The arrest of at least 10 reporters since the turn of the year and new Internet restrictions point to a battening down of social control ahead of Iran's March elections.
The international focus may be on Iran's nuclear program and all the war talk that's surrounded it. But less noticed is that Iran is gearing up for parliamentary elections in March. Every early sign is that it will be as closely controlled an affair as the 2009 presidential contest that kept Mahmoud Ahmadinejad in power for a second term.
Skip to next paragraphIran's supreme religious leader Ayatollah Ali Khamenei may have called Mr. Ahmadinejad's landslide victory a "divine assessment." But forces other than God probably had a hand in Ahmadinejad's victory; there was strong evidence of widespread fraud, which sparked protests on a scale not seen since the 1979 Islamic Revolution.
While those protests have since been quashed, the grievances behind them remain. If anything, they have gathered in strength, with an economy suffering blows from US-led international sanctions and ongoing crackdowns against citizens. The smart money is on a parliamentary election whose results are massaged, much as the presidential elections were. But even fixed results will still show shifts in Iran's complex political landscape.
All of this matters because Iran isn't the religious dictatorship that the West imagines. A democracy? Hardly. But there are factions within the elite, and powerful forces in broader society that have influence. Supreme religious leader Ayatollah Ali Khamenei's power may be vast, and in theory stems from him being an emissary of God on earth, but in practice he has to bow to more prosaic concerns. There has been persistent speculation throughout the year that Ayatollah Khamenei is fed up with Mr. Ahmadinejad's obsession with end-times millenarian beliefs, representing just one of the fissures on the right in Iran.
Though the country is putting on a brave face internationally, there is evidence that the contradiction of having nominally democratic institutions under a theocratic umbrella is growing ever tougher to sustain. The country is desperately trying to tamp down on the free flow of information.
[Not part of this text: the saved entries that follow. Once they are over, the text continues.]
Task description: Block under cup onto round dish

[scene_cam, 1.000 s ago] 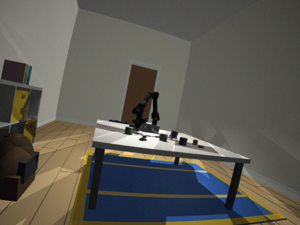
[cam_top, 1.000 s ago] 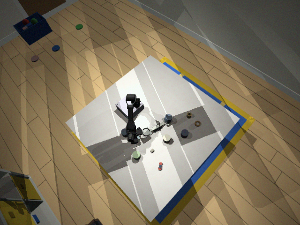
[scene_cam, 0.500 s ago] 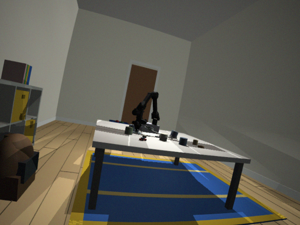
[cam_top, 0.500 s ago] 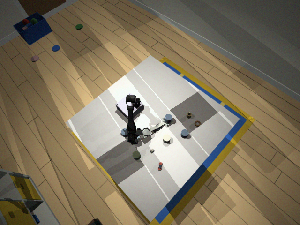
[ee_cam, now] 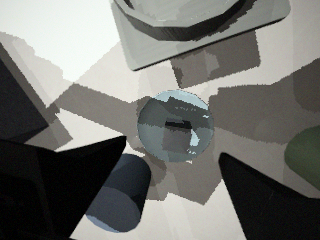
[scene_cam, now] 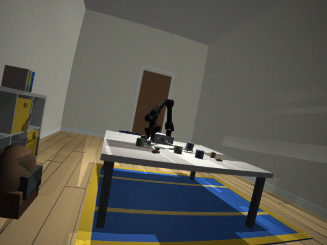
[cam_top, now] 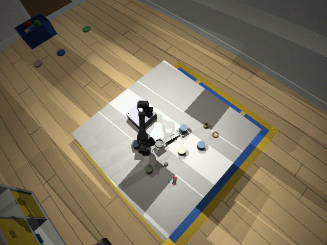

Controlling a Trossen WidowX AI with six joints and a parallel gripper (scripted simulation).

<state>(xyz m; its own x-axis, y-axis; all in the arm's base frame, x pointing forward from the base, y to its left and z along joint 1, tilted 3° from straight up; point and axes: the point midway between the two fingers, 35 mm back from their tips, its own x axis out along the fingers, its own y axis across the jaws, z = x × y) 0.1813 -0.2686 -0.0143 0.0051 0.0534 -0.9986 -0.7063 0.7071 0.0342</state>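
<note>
Right now the round light blue dish is 50 mm below my gripper tip. Round my gripper tip: balance beam 210 mm to the left, 120 mm ahead, 20 mm below; small dark block 220 mm ahead, 50 mm below, 10 mm to the right; green cylinder 150 mm to the right, 130 mm ahead, 20 mm below.
</note>
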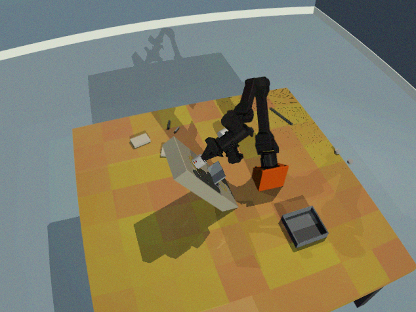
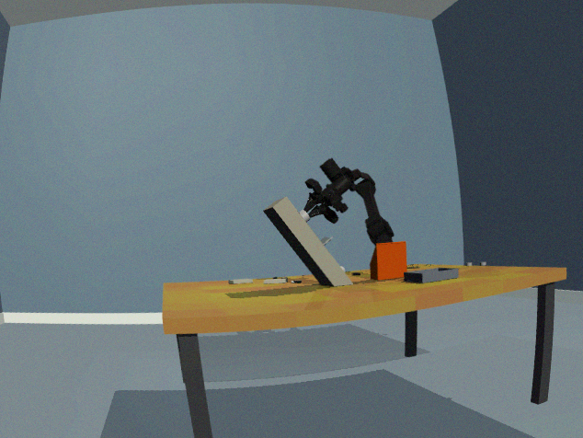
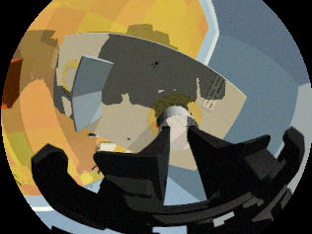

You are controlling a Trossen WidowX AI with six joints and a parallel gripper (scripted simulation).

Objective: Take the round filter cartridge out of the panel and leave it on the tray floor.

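My gripper tip is now 60 mm past the small grey bracket and 120 mm above it. The rest, counted from my gripper tip: dark grey tray 350 mm behind, 300 mm to the left, 240 mm below; beige service panel 10 mm behind, 100 mm below; white round filter cartridge 10 mm ahead, 10 mm below.
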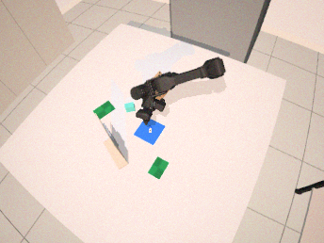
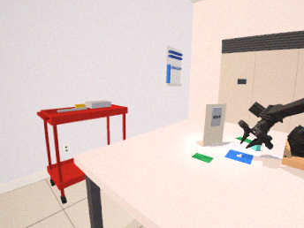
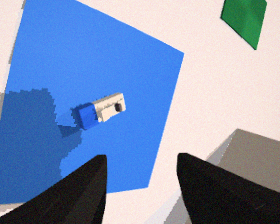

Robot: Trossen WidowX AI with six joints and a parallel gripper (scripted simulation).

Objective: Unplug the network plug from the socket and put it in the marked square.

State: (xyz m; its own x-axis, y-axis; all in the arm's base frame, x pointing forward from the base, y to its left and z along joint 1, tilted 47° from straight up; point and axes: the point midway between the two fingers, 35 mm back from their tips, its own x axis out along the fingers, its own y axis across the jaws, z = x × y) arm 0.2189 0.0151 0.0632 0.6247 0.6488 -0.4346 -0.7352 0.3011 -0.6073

Human Rights Watch reports that 10 journalists and bloggers have been arrested since the start of the year and the arrests "appear to be part of the government?s most recent campaign to disrupt the free flow of information ahead of parliamentary elections."
Most of those were arrested by armed government agents storming their homes. Human Rights Watch says all of the detainees "have been associated with reformist papers or websites critical of government policies."
The Committee to Protect Journalists says that Iran had 42 reporters locked up last year, the highest number in the world.